Recognizing Ornaments in Vocal Indian Art Music with Active Annotation
This addresses a key bottleneck in music information retrieval for applications like pedagogy and genre classification, though it is incremental as it builds on existing methods with new data and annotations.
The paper tackled the problem of recognizing vocal ornaments in Indian classical music by introducing the Rāga Ornamentation Detection (ROD) dataset and a deep time-series model, achieving superior performance over a baseline CRNN.

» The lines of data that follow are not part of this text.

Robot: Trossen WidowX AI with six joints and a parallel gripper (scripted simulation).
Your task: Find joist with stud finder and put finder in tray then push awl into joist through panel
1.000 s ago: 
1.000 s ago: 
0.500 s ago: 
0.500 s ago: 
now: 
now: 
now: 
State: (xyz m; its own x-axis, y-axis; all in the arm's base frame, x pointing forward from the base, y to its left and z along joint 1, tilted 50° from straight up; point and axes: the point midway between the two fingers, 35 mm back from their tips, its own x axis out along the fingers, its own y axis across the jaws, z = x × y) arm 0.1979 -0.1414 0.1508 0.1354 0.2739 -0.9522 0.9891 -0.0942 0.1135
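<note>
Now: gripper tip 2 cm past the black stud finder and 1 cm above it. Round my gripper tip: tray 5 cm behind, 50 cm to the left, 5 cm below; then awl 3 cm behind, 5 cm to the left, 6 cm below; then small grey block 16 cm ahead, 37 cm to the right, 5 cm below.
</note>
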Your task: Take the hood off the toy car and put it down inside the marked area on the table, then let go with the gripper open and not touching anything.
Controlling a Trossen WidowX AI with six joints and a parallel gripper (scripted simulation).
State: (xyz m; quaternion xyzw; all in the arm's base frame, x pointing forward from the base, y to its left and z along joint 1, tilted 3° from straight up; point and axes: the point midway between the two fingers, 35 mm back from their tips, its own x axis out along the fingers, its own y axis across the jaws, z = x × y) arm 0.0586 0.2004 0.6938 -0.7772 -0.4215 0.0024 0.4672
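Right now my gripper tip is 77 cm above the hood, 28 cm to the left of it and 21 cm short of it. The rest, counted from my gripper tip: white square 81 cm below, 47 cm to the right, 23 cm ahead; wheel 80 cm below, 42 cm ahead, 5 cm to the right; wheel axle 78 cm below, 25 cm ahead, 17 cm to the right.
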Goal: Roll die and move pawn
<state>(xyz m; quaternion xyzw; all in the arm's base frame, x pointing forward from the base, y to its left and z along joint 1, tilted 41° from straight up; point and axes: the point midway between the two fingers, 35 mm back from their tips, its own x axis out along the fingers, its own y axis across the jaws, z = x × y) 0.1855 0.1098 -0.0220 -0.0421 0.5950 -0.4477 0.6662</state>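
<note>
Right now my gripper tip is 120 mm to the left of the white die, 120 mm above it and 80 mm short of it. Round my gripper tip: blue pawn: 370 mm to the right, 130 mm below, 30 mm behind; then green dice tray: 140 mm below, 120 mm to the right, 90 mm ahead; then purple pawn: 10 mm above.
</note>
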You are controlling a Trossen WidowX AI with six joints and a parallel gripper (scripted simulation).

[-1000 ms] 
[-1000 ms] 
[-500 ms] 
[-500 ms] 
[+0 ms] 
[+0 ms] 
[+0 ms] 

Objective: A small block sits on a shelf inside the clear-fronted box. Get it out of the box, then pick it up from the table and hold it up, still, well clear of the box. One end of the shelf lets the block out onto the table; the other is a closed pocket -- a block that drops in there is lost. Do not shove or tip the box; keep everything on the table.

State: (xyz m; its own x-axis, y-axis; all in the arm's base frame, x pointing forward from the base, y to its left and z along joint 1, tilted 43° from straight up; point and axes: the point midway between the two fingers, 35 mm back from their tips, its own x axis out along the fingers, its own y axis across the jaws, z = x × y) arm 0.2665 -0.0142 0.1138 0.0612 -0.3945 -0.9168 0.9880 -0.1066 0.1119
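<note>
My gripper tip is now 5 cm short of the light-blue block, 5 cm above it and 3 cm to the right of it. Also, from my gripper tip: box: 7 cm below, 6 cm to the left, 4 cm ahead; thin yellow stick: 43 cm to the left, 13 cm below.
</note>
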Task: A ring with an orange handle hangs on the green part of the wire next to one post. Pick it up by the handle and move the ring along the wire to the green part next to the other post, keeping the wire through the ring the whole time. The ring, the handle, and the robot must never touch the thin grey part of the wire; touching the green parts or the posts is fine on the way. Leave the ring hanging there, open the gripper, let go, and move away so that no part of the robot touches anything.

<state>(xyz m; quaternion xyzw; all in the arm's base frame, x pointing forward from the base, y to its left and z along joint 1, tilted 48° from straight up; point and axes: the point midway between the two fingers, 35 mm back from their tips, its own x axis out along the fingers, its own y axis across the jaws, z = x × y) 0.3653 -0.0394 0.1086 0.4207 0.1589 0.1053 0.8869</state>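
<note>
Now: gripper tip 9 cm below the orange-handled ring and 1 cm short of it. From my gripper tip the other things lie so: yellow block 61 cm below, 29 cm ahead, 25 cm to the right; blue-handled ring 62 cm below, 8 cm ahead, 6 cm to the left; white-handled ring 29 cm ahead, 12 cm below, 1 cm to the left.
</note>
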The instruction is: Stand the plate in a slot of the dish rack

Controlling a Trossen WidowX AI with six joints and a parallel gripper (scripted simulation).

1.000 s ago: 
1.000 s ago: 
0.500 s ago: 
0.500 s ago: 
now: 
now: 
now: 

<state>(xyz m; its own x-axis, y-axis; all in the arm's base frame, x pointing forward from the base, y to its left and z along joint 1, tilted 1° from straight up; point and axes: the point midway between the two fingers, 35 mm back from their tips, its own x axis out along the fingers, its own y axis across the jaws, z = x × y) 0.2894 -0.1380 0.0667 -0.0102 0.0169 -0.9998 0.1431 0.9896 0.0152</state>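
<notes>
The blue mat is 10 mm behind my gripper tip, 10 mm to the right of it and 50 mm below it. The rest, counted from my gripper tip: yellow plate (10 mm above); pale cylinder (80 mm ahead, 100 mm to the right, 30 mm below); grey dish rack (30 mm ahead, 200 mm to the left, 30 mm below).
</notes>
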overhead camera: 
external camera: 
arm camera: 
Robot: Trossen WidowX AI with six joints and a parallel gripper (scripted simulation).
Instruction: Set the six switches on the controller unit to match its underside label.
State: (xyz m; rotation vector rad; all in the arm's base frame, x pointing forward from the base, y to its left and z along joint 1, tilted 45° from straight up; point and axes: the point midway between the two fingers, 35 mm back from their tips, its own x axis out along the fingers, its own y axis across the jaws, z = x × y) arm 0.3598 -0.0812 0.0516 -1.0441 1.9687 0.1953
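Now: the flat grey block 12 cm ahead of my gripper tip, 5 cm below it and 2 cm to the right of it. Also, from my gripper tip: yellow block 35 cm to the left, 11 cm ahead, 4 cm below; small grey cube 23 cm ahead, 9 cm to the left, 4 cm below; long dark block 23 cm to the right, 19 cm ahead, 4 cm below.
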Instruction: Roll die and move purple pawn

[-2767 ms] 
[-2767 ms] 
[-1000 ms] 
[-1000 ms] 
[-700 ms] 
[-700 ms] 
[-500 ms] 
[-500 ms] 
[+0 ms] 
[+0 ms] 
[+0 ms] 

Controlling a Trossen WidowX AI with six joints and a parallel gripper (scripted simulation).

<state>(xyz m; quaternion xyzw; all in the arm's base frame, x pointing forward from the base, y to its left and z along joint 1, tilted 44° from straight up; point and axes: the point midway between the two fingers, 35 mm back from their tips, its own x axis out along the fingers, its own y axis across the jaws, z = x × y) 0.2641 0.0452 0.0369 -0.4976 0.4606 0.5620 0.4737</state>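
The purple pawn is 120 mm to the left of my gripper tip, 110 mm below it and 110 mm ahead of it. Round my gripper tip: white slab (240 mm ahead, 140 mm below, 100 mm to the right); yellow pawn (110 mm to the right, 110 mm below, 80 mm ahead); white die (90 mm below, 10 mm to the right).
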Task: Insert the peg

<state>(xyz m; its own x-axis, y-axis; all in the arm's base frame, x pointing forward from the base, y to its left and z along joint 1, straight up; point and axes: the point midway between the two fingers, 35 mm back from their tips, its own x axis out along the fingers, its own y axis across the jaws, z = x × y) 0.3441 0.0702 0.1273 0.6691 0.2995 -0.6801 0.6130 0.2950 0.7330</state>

Ornamentations, embellishments, or microtonal inflections are essential to melodic expression across many musical traditions, adding depth, nuance, and emotional impact to performances. Recognizing ornamentations in singing voices is key to MIR, with potential applications in music pedagogy, singer identification, genre classification, and controlled singing voice generation. However, the lack of annotated datasets and specialized modeling approaches remains a major obstacle for progress in this research area. In this work, we introduce Rāga Ornamentation Detection (ROD), a novel dataset comprising Indian classical music recordings curated by expert musicians. The dataset is annotated using a custom Human-in-the-Loop tool for six vocal ornaments marked as event-based labels. Using this dataset, we develop an ornamentation detection model based on deep time-series analysis, preserving ornament boundaries during the chunking of long audio recordings. We conduct experiments using different train-test configurations within the ROD dataset and also evaluate our approach on a separate, manually annotated dataset of Indian classical concert recordings. Our experimental results support the superior performance of our proposed approach over the baseline CRNN.